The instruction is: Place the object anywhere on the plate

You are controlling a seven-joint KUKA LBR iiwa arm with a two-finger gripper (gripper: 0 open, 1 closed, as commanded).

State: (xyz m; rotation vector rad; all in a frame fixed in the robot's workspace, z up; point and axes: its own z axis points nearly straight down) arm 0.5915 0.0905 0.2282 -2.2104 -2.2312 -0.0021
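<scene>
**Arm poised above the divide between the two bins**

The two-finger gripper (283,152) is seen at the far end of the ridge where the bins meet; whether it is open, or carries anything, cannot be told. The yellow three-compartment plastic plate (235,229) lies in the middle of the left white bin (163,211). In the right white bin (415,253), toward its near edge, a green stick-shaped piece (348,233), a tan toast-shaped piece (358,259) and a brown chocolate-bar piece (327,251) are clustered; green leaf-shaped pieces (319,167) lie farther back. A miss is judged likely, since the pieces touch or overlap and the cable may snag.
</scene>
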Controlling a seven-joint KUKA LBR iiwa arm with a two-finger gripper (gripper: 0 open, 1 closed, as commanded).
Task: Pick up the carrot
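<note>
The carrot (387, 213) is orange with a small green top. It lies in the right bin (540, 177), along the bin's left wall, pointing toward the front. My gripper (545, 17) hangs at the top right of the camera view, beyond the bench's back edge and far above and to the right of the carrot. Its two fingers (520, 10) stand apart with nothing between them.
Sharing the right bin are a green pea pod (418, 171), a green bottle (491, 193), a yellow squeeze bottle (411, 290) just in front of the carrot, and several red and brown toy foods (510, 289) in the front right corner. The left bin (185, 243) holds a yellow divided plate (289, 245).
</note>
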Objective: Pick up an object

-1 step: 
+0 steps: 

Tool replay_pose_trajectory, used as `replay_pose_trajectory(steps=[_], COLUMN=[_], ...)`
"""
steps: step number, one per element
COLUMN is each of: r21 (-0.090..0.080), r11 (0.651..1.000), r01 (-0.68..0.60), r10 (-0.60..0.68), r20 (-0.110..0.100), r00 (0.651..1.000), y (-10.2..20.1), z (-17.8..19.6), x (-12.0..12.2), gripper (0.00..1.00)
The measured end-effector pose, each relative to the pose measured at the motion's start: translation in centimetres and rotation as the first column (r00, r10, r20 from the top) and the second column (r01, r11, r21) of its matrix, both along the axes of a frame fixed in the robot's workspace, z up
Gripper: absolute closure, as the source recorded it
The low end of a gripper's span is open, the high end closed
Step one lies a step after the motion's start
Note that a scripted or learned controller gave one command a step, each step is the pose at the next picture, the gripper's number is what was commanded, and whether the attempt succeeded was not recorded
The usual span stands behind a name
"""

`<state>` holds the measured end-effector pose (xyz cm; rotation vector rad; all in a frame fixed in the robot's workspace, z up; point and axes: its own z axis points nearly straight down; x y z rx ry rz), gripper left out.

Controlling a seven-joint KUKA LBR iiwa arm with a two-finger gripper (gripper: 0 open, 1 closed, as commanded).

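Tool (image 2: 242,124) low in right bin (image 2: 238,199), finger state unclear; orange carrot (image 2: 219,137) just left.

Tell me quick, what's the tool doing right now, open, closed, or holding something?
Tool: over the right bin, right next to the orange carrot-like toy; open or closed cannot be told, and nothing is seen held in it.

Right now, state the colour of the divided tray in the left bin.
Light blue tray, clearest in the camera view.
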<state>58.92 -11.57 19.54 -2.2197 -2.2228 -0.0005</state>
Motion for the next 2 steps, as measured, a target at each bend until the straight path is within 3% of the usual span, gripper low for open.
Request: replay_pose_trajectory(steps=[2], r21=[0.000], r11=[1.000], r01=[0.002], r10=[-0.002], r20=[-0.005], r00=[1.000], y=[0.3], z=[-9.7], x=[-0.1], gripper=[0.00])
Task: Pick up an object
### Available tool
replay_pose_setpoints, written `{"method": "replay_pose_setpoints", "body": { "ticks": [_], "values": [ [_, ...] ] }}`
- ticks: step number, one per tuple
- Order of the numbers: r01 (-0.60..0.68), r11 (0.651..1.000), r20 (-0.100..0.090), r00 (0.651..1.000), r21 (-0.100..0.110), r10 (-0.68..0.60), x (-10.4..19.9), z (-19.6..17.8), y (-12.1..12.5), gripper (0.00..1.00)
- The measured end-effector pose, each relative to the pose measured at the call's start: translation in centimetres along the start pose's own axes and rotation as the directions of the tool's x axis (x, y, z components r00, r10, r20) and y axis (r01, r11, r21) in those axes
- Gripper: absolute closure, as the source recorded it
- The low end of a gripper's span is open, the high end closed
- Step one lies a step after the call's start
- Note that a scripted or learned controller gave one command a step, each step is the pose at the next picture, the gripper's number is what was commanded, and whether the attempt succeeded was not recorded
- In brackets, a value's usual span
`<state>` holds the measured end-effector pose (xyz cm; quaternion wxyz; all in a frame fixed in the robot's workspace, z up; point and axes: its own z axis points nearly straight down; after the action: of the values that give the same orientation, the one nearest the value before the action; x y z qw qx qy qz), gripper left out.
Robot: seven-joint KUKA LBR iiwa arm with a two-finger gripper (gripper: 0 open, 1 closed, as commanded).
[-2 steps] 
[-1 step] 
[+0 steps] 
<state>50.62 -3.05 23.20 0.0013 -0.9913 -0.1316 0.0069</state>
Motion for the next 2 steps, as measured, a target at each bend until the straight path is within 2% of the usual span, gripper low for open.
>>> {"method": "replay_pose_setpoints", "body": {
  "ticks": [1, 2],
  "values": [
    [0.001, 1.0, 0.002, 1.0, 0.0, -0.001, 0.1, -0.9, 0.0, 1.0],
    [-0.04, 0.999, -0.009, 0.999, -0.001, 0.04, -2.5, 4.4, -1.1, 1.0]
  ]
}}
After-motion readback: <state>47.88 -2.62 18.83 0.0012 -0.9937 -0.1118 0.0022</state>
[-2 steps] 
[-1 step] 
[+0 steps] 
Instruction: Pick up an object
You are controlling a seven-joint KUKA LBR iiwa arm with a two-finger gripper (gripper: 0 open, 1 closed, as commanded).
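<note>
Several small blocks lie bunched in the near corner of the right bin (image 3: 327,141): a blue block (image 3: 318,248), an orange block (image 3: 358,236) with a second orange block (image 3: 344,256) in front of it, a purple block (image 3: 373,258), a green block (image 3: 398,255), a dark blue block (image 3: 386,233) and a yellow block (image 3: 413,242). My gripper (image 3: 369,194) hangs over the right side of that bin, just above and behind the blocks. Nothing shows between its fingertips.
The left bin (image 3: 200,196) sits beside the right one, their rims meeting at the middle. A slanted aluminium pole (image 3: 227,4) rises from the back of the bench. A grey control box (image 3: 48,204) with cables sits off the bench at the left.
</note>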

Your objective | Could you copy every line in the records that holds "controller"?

Exercise answer |
Note that a scripted or learned controller gave one command a step, each step is the pose at the next picture, the gripper's number is what was commanded, and whether the attempt succeeded was not recorded
- Note that a scripted or learned controller gave one command a step, each step is the pose at the next picture, the gripper's number is what was commanded, and whether the attempt succeeded was not recorded

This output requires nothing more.